Wednesday, 28 January 2009

Touching base......

So, I've been back at work for 3 days now, and boy have they been busy. It's like I've never been away. As quickly as you think you've finished something, another piece of work turns up. It's never ending, and very tiring! Still, it keeps me out of trouble!

I've only got one more day before my next scan, which I'm excited but VERY nervous about. I'm praying that all will be fabulous, and that with a bit of luck, we'll get to find out the baby's sex.

Anyway, my husband and I have been discussing our options regarding my son's education. I would prefer him to go to school, but my husband is very interested in home schooling him. I'm not too keen on this, but he has been doing a lot of research in to it and is growing more and more in favour of this. So, if possible, can you give me your opinion on this subject. I'd especially like to hear from parents who have home schooled or are considering home schooling. All opinions will be warmly welcomed!

Will update with details of the next scan etc.....

xxx

Saturday, 24 January 2009

The potty antics continue.....

As I mentioned previously, we have been trying to potty train my son. Well, so far so good! He will use the potty all the time when he is at home, even when he has bottoms on, usually! He's even starting to do number 2's in the potty now...yippeee!!!

Now to the difficult bit, how do I get him to go outside without a nappy on, keep dry and tell me when he needs to go? I've been using training pants wherever possible, but he doesn't tell me that he needs to go, he just goes! Any suggestions are very welcome!
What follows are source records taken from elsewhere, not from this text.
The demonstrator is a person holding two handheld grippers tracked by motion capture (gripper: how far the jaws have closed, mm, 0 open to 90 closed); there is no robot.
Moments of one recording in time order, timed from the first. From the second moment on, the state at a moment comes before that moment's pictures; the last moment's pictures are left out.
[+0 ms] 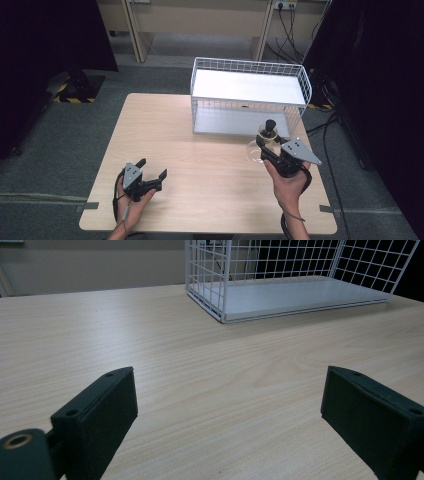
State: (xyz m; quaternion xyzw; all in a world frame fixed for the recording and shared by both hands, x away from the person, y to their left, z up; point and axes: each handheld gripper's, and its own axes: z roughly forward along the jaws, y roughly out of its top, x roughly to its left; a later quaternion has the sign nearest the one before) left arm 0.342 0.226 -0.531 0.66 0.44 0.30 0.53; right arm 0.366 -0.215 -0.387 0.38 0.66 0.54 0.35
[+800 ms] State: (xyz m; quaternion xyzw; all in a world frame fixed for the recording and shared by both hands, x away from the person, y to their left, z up) left arm 0.342 0.226 -0.531 0.66 0.44 0.30 0.53; right arm 0.386 -0.215 -0.363 0.39 0.65 0.54 0.37
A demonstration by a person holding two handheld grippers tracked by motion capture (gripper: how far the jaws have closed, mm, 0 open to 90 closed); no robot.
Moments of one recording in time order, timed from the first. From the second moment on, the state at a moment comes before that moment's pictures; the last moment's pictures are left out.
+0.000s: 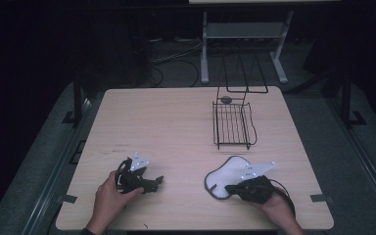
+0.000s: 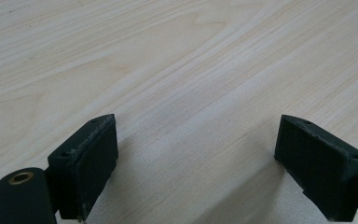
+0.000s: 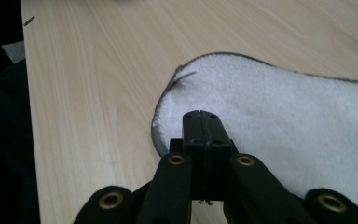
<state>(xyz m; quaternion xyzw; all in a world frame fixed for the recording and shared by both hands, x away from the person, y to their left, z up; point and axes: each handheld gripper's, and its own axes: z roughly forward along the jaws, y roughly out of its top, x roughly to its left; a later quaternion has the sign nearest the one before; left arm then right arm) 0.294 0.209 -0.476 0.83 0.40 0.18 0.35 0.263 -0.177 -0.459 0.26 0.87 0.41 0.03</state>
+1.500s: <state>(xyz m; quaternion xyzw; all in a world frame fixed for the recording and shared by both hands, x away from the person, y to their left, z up) 0.294 0.209 -0.476 0.83 0.40 0.18 0.35 0.329 -0.227 -0.459 0.36 0.84 0.38 0.11</state>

So, today we're going to the cemetary to tend to my daughters grave. It's nice to be able to visit and spend time with her, but at the same time, an awful experience that no one should have to go through. Nevertheless, this is something that we must do as her parents. We will never forget, nor neglect her.

I'm back to work on Monday after a restful week off. I can certainly say that I'm not looking forward to it! I've been getting used to pottering around, spending time with my husband and son and generally just chilling. Oh well, that's life eh?

xxx

Thursday, 22 January 2009

Bubba says hello.....

My husband, son and I were just listening to the baby's hearbeat when I felt my first 'proper' kick!! I was so excited, I thought I'd share it with you!! We managed to capture the heartbeat and the kick, so here it is..........

The first kick is at 12 secs, the second (the one I felt!) is at 20 secs, and the third is at 44 secs.



By they way, I mentioned previously that my next scan was on the 26th. Well, I received a call from the hospital informing me that my consultant won't be in on that day, so they've moved my appointment to the 30th. I was a bit gutted because it means I have to wait an extra 4 days before we get to see bubba again. Oh well,will give you an update then.

xxx

Monday, 19 January 2009

Why?

I've been looking around lately at the experience of some other families who have been diagnosed with a hydrops baby like mine. Many have opted, as I did, to fight for their baby's life. Some, however, have chosen to abort their baby. I personally have a hard time understanding this, primarily because I belive all life is sacred, no matter what. I also feel that the healing process and coming to terms with the situation is made easier if the pregnancy comes to a natural conclusion. And besides, even though the doctors say there is no chance, doesn't always mean they are right. Just ask some of the baby's out there who have survived inspite of the odds they were given!!

In addition, I am confused by taking this decision when a family have been told that there is no chance of survival. Surely it is more humane to all concerned to allow the baby to die naturally, as opposed to the alternative, which I understand is incredibly traumatic to both mum AND baby?

Many may not agree with me, but that's how I feel. I can appreciate how hard it is to come to a decision like that, but I personally could never end a pregnancy, regardless of what the outcome may be. That's just me. I'm not judging, just voicing an opinion.